Server Timeouts
During lengthy extraction sessions (over several days), I find that some servers that I am pinging will stop responding to my inquiries for a brief time or refuse to give me location results, and then re-establish a normal connection after a certain set amount of time has transpired. The page I am scraping either turns completely blank, or returns HTML but without the location results. Meanwhile, my scraping session continues to run and iterate through the zip codes without noticing that something is wrong, which means I end up with gaps of missing data in my extracted file.
I've used the variable session pause to mimic human clicks as best I can, and I've tried clearing all cookies and pausing for a few minutes after no extractor pattern matches with the hopes that this will fix the problem. Sometimes I write out the zip code to a file if there is no pattern match so I can track where my iteration missed, but these methods are clumsy at best, very time consuming, and not very effective. It doesn't seem to be the cookie causing the problem most of the time and the session pause works about 50% of the time. Trying to re-scrape pages with the missed zip codes doesn't solve the problem either because the server will still do the same thing during the second attempt at gathering the data.

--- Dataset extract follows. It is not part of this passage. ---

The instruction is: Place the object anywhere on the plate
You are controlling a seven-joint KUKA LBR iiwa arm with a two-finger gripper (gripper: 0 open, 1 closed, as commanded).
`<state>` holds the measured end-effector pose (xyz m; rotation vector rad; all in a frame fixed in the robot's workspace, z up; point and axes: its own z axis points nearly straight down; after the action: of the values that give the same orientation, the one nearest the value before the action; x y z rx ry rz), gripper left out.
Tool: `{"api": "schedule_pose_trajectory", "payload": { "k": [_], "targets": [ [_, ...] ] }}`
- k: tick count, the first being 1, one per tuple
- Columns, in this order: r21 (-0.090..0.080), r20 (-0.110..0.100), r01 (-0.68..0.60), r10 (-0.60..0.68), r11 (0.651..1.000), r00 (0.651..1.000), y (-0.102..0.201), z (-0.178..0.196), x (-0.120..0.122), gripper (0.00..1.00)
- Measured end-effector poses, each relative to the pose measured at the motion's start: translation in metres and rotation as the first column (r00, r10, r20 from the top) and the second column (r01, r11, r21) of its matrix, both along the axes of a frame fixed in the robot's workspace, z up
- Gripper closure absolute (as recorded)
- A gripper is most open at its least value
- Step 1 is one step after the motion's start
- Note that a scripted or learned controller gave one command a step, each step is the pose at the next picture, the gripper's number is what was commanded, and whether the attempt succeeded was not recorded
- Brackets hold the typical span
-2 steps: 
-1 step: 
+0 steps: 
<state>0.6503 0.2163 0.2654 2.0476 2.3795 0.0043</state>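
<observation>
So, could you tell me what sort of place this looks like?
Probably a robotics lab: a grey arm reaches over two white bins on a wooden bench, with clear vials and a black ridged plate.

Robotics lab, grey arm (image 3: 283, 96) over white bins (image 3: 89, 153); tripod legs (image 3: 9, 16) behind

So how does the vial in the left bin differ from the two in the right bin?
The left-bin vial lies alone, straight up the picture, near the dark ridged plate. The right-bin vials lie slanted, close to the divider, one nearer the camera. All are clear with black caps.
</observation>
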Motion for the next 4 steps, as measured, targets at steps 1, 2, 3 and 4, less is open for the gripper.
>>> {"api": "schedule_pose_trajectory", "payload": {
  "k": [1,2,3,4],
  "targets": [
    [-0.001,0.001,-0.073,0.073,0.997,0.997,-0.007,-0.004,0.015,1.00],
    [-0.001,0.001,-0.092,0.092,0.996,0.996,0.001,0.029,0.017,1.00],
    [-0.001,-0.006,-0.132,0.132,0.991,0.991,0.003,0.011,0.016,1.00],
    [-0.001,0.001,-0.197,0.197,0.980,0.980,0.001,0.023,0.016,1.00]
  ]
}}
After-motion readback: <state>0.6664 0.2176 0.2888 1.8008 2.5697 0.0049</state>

I need some other way of knowing if and when a server times out and refuses my connection. I want to know if the server has changed its response to something out of the norm, and I want to be able to differentiate that from an extractor pattern not matching simply because there isn't location data within that zip code. If I can know when the server has changed its response or is refusing my connection, I can save a lot of time. I have no idea why and how this server time-out and/or temporary blocking is taking place, I just know it happens, especially when I run extractions for several days with thousands of inquiries.
Are there any built in features of screen-scraper that can detect changes in the server response or detect whether a server is refusing connections or taking a time-out? What if there are no error codes in response from the server? Is there any sort of "refresh" I can perform that can reset the connection or fool the server into thinking I am a new fresh inquiry that doesn't involve proxy servers?

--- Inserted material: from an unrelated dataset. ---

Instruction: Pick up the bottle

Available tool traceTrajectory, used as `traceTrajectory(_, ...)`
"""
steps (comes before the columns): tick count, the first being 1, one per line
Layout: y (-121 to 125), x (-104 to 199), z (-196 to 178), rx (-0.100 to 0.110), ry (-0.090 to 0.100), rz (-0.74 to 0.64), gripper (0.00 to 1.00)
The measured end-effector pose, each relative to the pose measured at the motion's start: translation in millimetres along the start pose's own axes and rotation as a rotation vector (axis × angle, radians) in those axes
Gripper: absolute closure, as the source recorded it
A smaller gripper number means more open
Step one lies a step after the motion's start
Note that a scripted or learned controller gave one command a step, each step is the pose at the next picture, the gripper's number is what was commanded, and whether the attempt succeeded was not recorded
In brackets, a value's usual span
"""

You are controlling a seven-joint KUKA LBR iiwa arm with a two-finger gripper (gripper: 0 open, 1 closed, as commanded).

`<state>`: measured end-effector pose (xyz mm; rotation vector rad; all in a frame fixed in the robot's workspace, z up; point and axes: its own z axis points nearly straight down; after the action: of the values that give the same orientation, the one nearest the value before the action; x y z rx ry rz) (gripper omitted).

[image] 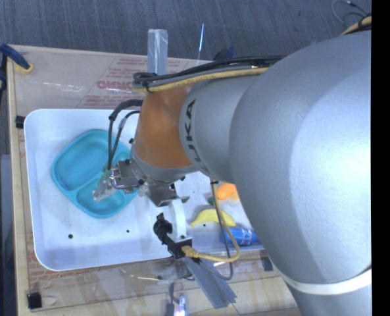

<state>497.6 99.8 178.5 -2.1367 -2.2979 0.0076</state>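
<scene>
Black letters on the grey arm (300, 150), just right of its orange band (158, 127), read "UKA" sideways, with the start of the word hidden. Farther off, at the upper left of the frame, red print (116, 84) runs across the clear sheet over the worktop (63, 71); it is too faint and turned to read

The bottle (245, 236) lies on its side in the right bin (208, 245), low in the frame just right of centre, tucked against the underside of the arm. Only a short stretch of it shows, bright blue, and no writing on it can be made out. A yellow cable (229, 250) loops in front of it

Beside the bottle in the same bin, a little farther up, lie a yellow item (211, 217) and an orange one (227, 191); the rest of that bin is covered by the arm. The left bin (43, 196) holds a light blue divided dish (83, 170) toward its upper middle. The gripper (110, 186) is over the lower right edge of that dish, well apart from the bottle; whether it is open or closed I cannot tell, and nothing shows in its grasp

At the far edge of the worktop a grey post (157, 50) stands upright, and a blue clamp (14, 56) grips the upper left corner
</scene>
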Motion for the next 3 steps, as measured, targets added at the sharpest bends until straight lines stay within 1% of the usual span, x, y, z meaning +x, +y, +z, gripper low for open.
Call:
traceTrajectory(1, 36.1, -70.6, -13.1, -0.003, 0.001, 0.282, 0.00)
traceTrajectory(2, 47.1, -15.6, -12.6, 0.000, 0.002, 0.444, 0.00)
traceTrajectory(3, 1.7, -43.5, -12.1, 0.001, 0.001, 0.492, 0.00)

Thanks in advance for you advice and opinion.
This is the bane of scraping
This is the bane of scraping large datasets. The easiest thing to do is on the scraping session > advanced tab increase the max retries. This works great if the response will come up, but if it gets though the tries and gets no result you have to dig though the log to see it.

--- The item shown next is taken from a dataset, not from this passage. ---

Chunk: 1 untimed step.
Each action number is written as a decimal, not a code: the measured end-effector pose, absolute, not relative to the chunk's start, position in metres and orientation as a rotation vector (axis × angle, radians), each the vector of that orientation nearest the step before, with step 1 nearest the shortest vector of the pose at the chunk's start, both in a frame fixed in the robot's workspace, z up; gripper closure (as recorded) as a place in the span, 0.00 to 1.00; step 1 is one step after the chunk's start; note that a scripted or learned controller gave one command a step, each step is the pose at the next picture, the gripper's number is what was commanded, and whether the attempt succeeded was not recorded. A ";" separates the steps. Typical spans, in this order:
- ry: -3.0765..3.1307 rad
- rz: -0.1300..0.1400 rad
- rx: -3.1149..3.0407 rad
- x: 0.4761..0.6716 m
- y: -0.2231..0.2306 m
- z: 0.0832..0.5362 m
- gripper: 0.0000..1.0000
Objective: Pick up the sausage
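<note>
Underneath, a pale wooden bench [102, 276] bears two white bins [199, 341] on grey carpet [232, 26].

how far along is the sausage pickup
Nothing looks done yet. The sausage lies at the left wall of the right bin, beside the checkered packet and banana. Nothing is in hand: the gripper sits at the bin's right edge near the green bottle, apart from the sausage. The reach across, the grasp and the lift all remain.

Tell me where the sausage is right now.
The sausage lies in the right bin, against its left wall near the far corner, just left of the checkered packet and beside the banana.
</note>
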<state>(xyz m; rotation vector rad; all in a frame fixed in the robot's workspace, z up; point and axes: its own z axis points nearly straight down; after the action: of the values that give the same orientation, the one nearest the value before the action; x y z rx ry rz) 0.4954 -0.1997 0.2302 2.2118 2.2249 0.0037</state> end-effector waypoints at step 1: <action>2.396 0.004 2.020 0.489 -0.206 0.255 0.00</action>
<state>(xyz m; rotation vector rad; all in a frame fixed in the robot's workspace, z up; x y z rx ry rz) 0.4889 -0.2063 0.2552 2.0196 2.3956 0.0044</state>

You can get more control with methods like:
You can create a script that runs on each file, and checks for each of those conditions. You can then set a pause and try again, or just record it failed and move on ... whatever you need for the site's particular issues.
Input/Output Error
Thank you for your prompt reply and reference to those API calls. Just curious, what does Input/Output Error look for when determining whether or not there was an error? I guess what I am asking is, how is it different from wasErrorOnRequest?
ErrorOnRequest means you got
ErrorOnRequest means you got a valid HTTP response that is not 20x or 30x. If you get a 403 or 500 it would trigger.
The other is just no response, so we don't know if the server got the request, or if it tried to respond ... just nothing.
Works great.
I tried the wasErrorOnRequest, and it worked great. It stopped my scrape when there was a server timeout, which saved me a huge headache because now I know when the error was occuring and I don't have to double back and check the validity of my results as carefully. Thank you!